The detection of SARS-CoV-2 variant strains (i.e. mutants) is perhaps the least surprising finding of the COVID-19 pandemic. Though the term mutant may convey alarm, viruses mutate naturally due to an inherently error-prone replication process. Because viruses reproduce quickly, diverse viral populations are possible even within a single infected individual. Most viral variants disappear before detection, and only those with a selective advantage (such as easier transmission) will become dominant in a population.
Fear that mutations can make a virus more deadly is also common, but most often variants of respiratory viruses are not more virulent. That is, they’re unlikely to cause more severe disease and/or death because the sickest patients (and especially those who have died) are less likely to pass the disease on to others. But that doesn’t mean SARS-CoV-2 variants are not cause for concern. Increased transmissibility could thwart infection control measures and result in more hospitalizations and deaths simply due to more infections. Variants that subvert immunity could decrease the extent of protection elicited by natural infection or vaccination.

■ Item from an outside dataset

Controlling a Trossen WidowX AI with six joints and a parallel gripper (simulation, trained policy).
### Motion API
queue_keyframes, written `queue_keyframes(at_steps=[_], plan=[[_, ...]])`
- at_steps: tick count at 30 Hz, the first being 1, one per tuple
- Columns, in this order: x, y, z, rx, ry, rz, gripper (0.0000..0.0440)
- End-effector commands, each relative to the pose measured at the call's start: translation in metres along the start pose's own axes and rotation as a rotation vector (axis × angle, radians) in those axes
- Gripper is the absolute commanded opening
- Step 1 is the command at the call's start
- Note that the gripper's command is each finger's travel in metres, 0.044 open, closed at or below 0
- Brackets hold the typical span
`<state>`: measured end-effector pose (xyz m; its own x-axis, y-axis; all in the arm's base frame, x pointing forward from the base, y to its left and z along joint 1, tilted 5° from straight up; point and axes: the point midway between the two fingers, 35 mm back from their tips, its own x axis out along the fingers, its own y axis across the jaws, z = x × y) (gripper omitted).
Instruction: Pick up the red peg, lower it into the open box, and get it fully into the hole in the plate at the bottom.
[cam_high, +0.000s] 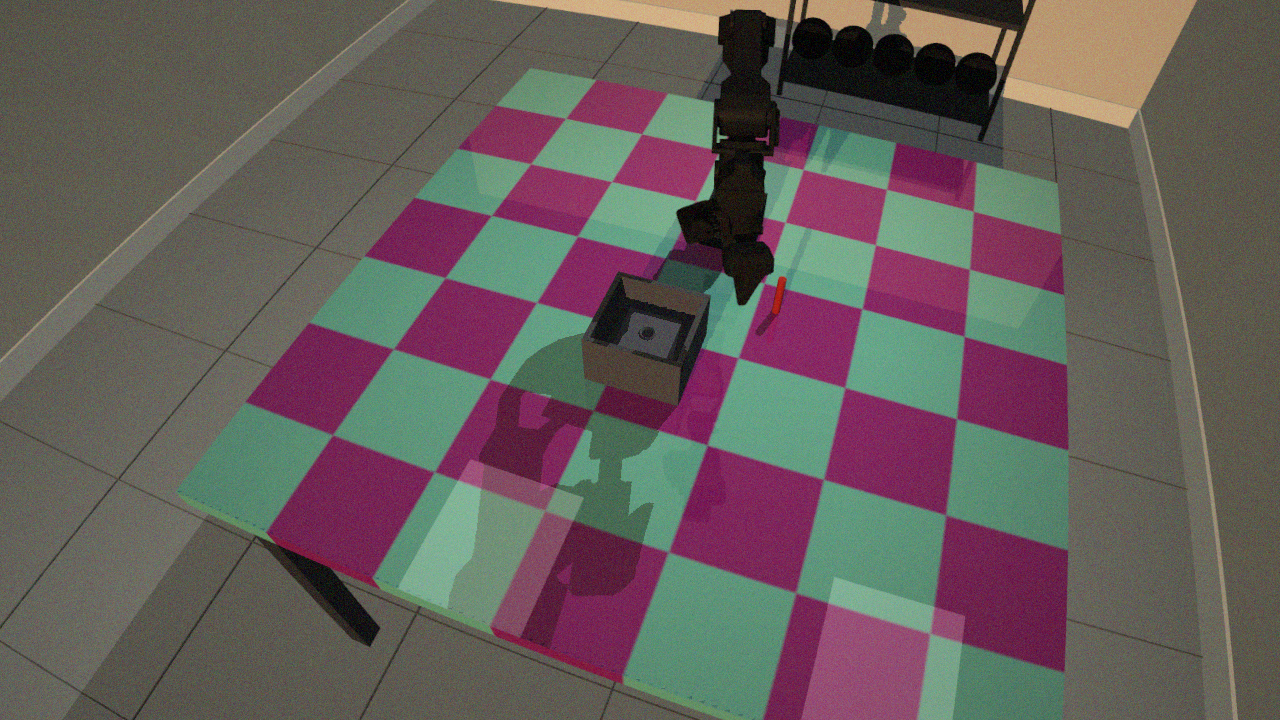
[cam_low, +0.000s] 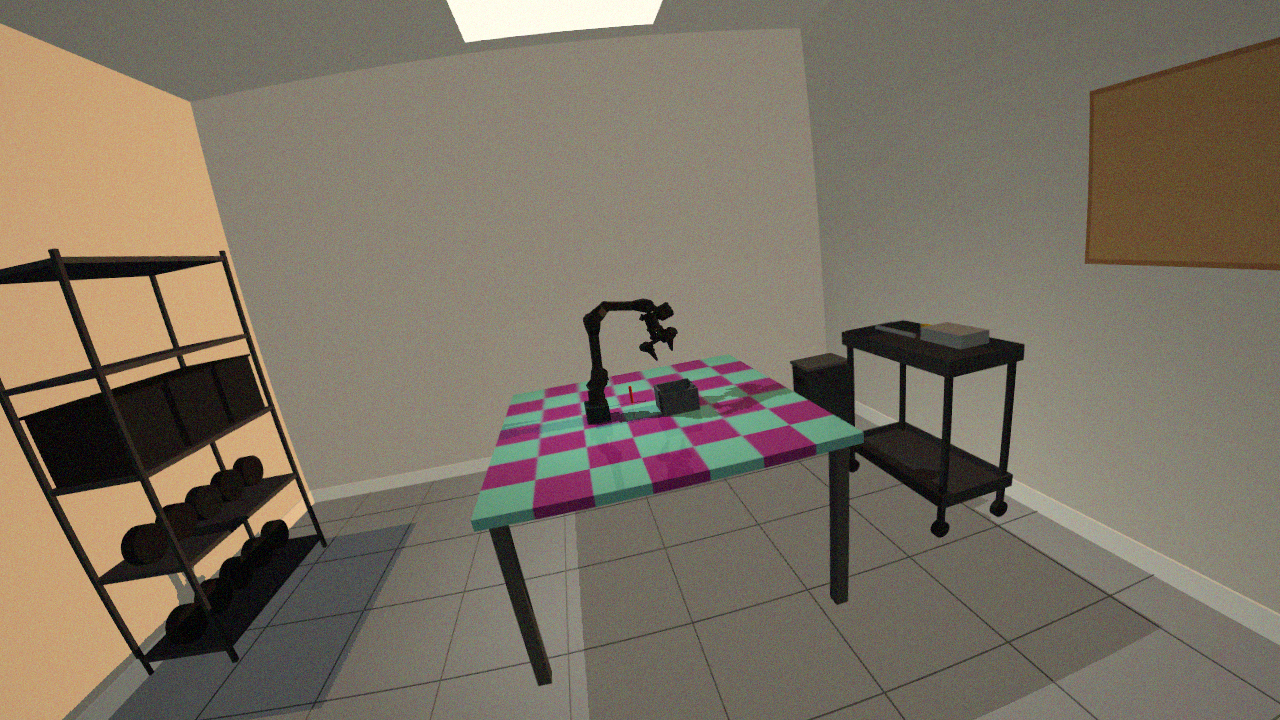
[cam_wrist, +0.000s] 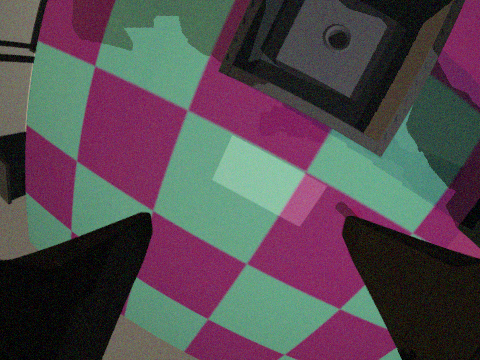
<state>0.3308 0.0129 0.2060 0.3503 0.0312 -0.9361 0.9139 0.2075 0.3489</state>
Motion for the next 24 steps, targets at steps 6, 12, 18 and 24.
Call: queue_keyframes(at_steps=[6,12,18,24], plan=[[0.006,-0.061,-0.059,-0.086,0.021,-0.217,0.0440],[0.015,-0.095,-0.079,-0.129,0.012,-0.332,0.0440],[0.031,-0.119,-0.089,-0.159,-0.004,-0.410,0.0440],[0.055,-0.134,-0.094,-0.174,-0.020,-0.454,0.0440]])
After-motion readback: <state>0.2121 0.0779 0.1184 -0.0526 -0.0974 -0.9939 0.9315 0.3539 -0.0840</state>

Further, variants could reduce the efficacy of therapeutic agents and even reduce the accuracy of diagnostic testing, which compounds enhanced transmissibility by obstructing the ability to identify and isolate contagious patients.

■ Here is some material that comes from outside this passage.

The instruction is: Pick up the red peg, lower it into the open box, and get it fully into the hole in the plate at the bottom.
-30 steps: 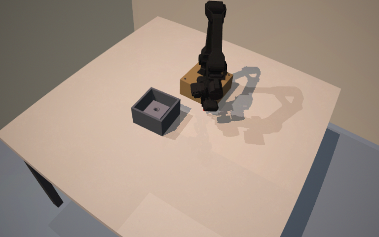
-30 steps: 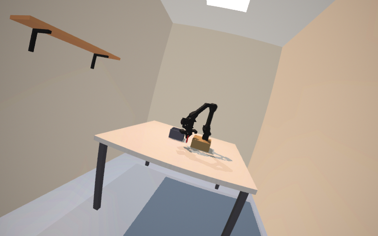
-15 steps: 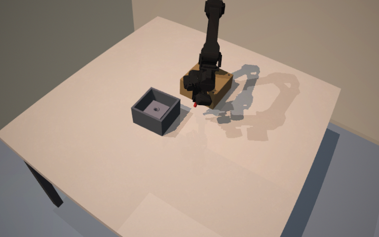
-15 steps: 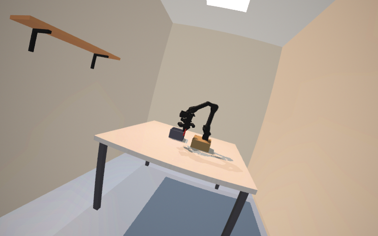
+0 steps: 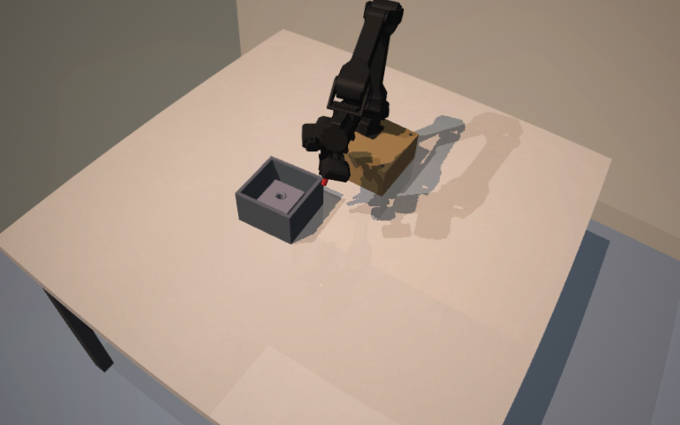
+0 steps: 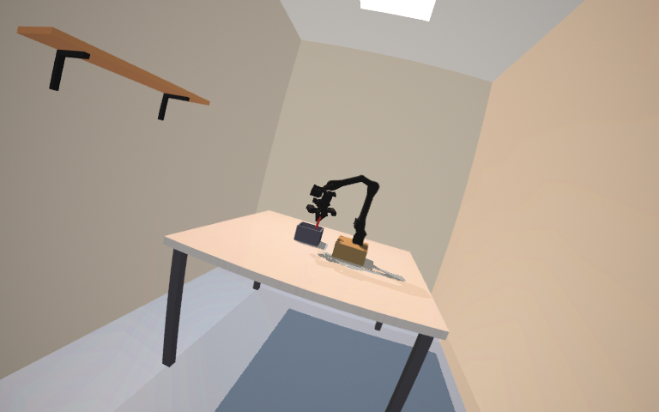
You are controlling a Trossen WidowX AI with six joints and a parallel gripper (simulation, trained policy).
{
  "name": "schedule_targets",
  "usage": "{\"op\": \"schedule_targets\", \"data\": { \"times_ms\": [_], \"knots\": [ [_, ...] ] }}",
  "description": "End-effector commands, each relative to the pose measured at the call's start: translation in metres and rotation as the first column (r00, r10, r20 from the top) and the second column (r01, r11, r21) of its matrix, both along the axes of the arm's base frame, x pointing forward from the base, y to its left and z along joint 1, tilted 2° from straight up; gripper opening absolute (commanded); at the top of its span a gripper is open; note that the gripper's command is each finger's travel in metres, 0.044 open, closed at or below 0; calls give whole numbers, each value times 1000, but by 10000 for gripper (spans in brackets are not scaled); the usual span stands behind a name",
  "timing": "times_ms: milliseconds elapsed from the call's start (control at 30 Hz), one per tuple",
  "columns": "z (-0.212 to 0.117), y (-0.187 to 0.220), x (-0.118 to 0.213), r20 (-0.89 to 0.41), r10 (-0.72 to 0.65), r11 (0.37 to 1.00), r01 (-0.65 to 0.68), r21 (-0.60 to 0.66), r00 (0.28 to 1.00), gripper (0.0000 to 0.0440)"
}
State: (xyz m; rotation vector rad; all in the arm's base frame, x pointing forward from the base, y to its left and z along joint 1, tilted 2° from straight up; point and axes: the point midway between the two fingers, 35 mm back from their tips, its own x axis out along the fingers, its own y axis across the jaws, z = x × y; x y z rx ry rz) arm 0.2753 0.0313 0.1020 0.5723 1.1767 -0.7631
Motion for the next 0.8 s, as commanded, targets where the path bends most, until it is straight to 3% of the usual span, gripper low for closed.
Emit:
{"op": "schedule_targets", "data": {
  "times_ms": [0,767],
  "knots": [
    [2,-10,7,1,-16,1000,16,2,1000,0],
    [-19,-89,49,1,-174,984,174,39,985,5]
  ]
}}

The first SARS-CoV-2 variant, which carried a spike protein amino acid substitution D614G, emerged early in the pandemic. By June 2020, the D614G variant replaced the original strain to become the dominant circulating strain globally. Another variant known as B.1.1.7 was detected in September in the United Kingdom. By December it was flagged as a “variant of concern” because it was quickly becoming the dominant variant in the London area, and as of January 31, 2021, it has been detected in 80 countries, including the United States. The B.1.1.7 variant has 14 lineage-defining mutations including a few in the spike protein that appear to confer higher binding affinity to the cellular receptor. A third variant know as the B.1.351 lineage was detected in South Africa in October and another called B.1.1.28 was first detected in travelers from Brazil in January 2021 (this variant has since been renamed P.1 lineage). Some of the same spike mutations have evolved spontaneously in these distinct SARS-CoV-2 variant strains, suggesting that immunologic pressure may have provoked similar selection of these variants.

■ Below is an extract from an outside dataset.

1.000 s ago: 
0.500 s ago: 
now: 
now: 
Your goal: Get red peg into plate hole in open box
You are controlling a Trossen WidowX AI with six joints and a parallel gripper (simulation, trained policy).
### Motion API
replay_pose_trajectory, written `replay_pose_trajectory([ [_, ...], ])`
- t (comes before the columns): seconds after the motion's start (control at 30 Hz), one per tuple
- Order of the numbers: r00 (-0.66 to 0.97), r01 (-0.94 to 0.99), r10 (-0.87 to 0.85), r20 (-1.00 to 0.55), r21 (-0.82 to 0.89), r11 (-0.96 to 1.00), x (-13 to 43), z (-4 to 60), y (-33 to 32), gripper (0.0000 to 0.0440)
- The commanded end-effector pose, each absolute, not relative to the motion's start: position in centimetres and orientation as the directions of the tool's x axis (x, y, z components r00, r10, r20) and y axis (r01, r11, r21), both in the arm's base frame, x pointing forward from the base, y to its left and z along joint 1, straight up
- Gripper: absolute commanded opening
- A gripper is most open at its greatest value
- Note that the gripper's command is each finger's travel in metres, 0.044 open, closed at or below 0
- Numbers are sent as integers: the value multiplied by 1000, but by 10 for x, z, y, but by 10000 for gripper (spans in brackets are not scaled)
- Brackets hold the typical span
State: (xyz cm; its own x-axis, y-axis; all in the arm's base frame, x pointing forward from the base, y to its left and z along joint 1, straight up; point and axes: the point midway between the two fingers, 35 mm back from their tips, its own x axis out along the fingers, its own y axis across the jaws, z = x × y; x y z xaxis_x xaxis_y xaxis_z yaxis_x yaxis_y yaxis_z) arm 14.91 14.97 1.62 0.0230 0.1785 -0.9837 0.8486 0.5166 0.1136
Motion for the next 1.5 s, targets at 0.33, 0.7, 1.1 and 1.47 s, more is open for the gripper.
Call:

It is becoming clear that that these particular SARS-CoV-2 variants increase transmissibility of the virus. Genetic surveillance and modeling studies estimate the B.1.1.7 variant to be 50 to 75 percent more transmissible. Further, while lockdowns stifled transmission of previous SARS-CoV-2 strains, infection control measures were less effective at blocking the spread of B.1.1.7 in the U.K. The mechanisms by which different mutations confer a selective advantage of these variants is an area of intense investigation.
Despite some reporting to the contrary in the mainstream press, there is no evidence to-date that any of these SARS-CoV-2 variants are associated with more severe COVID-19 or death. A technical briefing from the Scientific Advisory Board for Emergencies (SAGE) in the U.K. reported preliminary findings from unpublished analyses suggesting potentially increased risk of death associated with the B.1.1.7 variant. However, without access to the primary data set and methods, we are unable to independently confirm these conclusions.
In terms of the efficacy of vaccines against these SARS-CoV-2 variants, a few recent studies reveal some insights. In a preprint (non-peer reviewed) study with 20 volunteers who received two doses of Pfizer/BioNTech (n = six) or Moderna (n = 14) vaccines, both mRNA vaccines elicited antibodies capable of neutralizing SARS-CoV-2 variants. However, plasma from vaccinated people was less effective at neutralizing variants with specific mutations, a finding similarly observed in a preprint study from Moderna that showed a six-fold reduction in antibodies able to neutralize the B.1.351 variant. Despite lower neutralizing antibody titers, it is expected that the vaccines still elicit protective immunity against the current SARS-CoV-2 variants. Moderna is also investigating the benefit of a booster dose of vaccine directed against variants.
It’s hard to predict the clinical impact of these and future SARS-CoV-2 variant strains. As we exert more immunologic pressure on the virus due to increasing rates of natural- and vaccine-acquired immunity, we may find different variants than those discovered today. Broad genetic surveillance will be necessary to monitor for variants and track their clinical impact.